* Requirement
Reproduce the listing below exactly, minus its pictures.

★ ★ ★ ★

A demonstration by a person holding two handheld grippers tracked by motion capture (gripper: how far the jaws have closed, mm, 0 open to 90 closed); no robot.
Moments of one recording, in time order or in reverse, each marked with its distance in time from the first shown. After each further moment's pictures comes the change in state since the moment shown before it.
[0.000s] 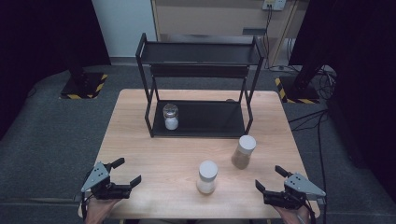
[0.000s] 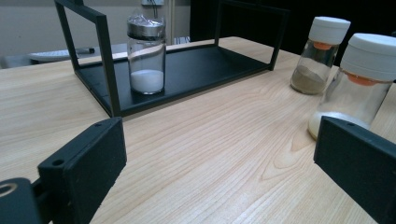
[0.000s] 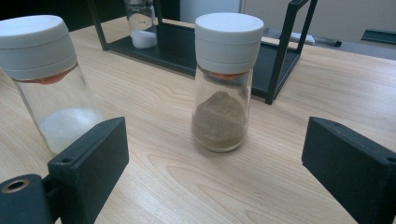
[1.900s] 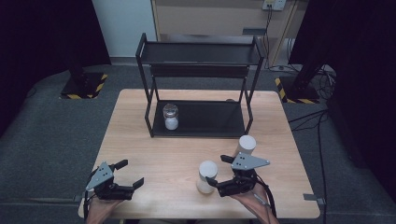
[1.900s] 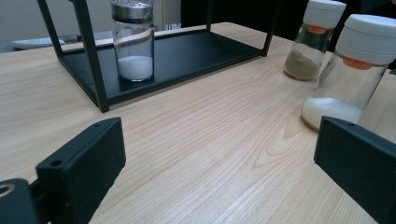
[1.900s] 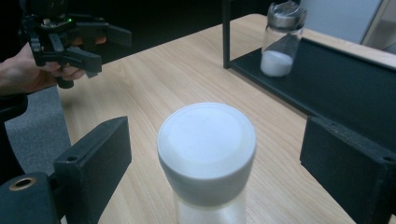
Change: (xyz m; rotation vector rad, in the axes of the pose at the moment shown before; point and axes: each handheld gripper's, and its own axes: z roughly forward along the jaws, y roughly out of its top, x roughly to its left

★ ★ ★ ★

* Solved problem
A demonstration by a person holding two handheld grippers tracked by motion capture (gripper: how far the jaws have closed, mm, 0 open to 90 closed); no robot.
Moments of one recording, in time order or in reverse, each marked with its distance in time from the first shown. After each further moment's pictures comes the change in state since the moment shown before it.
[0.000s] 
[0.000s] 
[0.000s] 
[1.900s] 
[1.900s] 
[1.900s] 
Change: (xyz m; rotation vector rad, in the axes of the pose at the moment shown before; point and axes: each handheld gripper's, and its own axes: z roughly forward along the jaws, y roughly out of its top, x roughly to its left

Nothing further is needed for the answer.